3 Noise is seen on an image as having a grainy appearance. This occurs if few photons (quantity) are used to create the image. Noise can be reduced if more photons are used by using higher mAs settings; however, this will result in more dose to the patient. Less noise is produced when higher kV techniques are used for the same mA settings. The goal of the technologist is to use the lowest possible radiation dose and not compromise image quality. This is an important consideration in observing and working within the as low as reasonably achievable (ALARA) philosophy established by the ICRP.

Digital radiographic imaging systems generally referred to as DR has replaced the workhorse of diagnostic radiography, FSR. DR is defined by the American Association of Physicists in Medicine (AAPM) [4] as “radiographic imaging technology producing digital projection images such as those using photostimulable storage phosphor (computed radiography or CR), amorphous selenium, amorphous silicon, charge‐coupled device (CCD), and metal oxide semiconductor‐field effect transistor (MOSFET) technology.” DR includes computed radiography (CR) and flat‐panel digital radiography (FPDR); digital fluoroscopy (DF); digital mammography (DM); digital radiographic tomosynthesis (DRT) and digital breast tomosynthesis (DBT); and CT. These modalities are described in detail by Seeram [5].

The overall major system components of any DR modality are illustrated in Figure 2.4, and includes an x‐ray generator, an x‐ray tube, a digital detector, a computer, an image display monitor, and finally a digital communications system.

1 The x‐ray generator provides the electrical power to the x‐ray tube to provide the appropriate radiation exposure for the examination under investigation.

2 The patient is exposed and a latent image is created on the digital detector.

3 The latent image is processed by the computer and subsequently displayed on a monitor for viewing and interpretation.

4 The image can be stored and communicated to remote sites for viewing.

Each of the DR modalities listed above will be reviewed below with respect to major imaging system components only. The details of each of these modalities work will be described in later chapters.

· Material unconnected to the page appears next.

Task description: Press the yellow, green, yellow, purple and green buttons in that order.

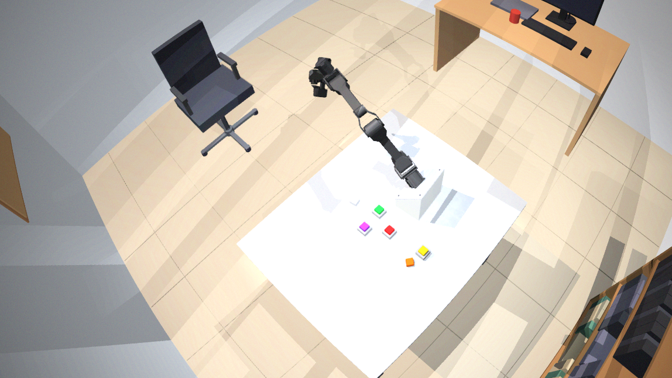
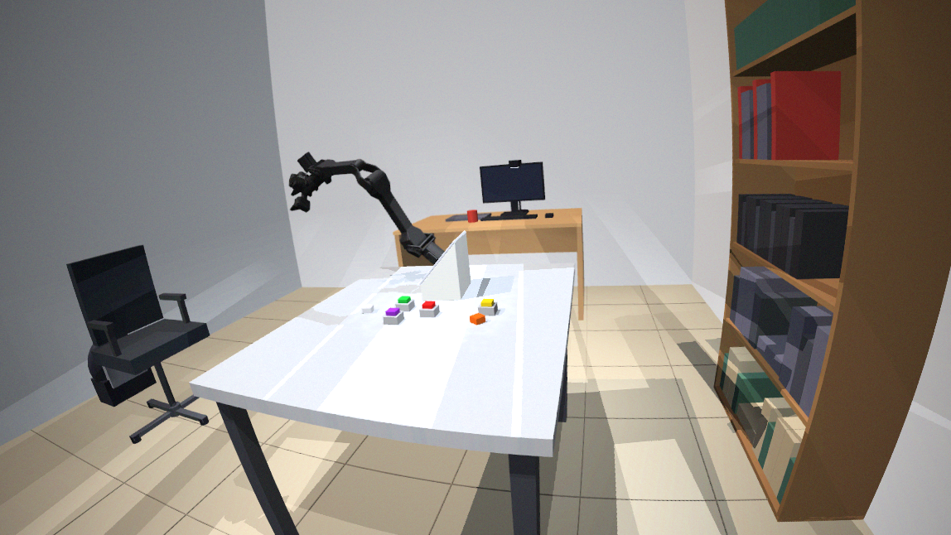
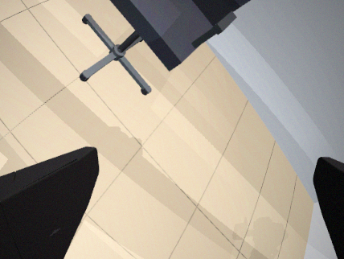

Figure 2.4 The overall major system components of any DR modality includes an x‐ray generator, an x‐ray tube, a digital detector, a computer, an image display monitor, and finally a digital communications system.

The major components of a CR system are shown in Figure 2.5. These components include the imaging plate (IP), the IP processor, IP erasure, and image display monitor. After the IP is exposed as shown, a latent image is created on the IP. Subsequently, the IP is placed in the processor where it is scanned by a laser beam to render the latent image visible which is then displayed for viewing and interpretation. The IP is exposed to a bright light to erase any residual image, so that it can be used again.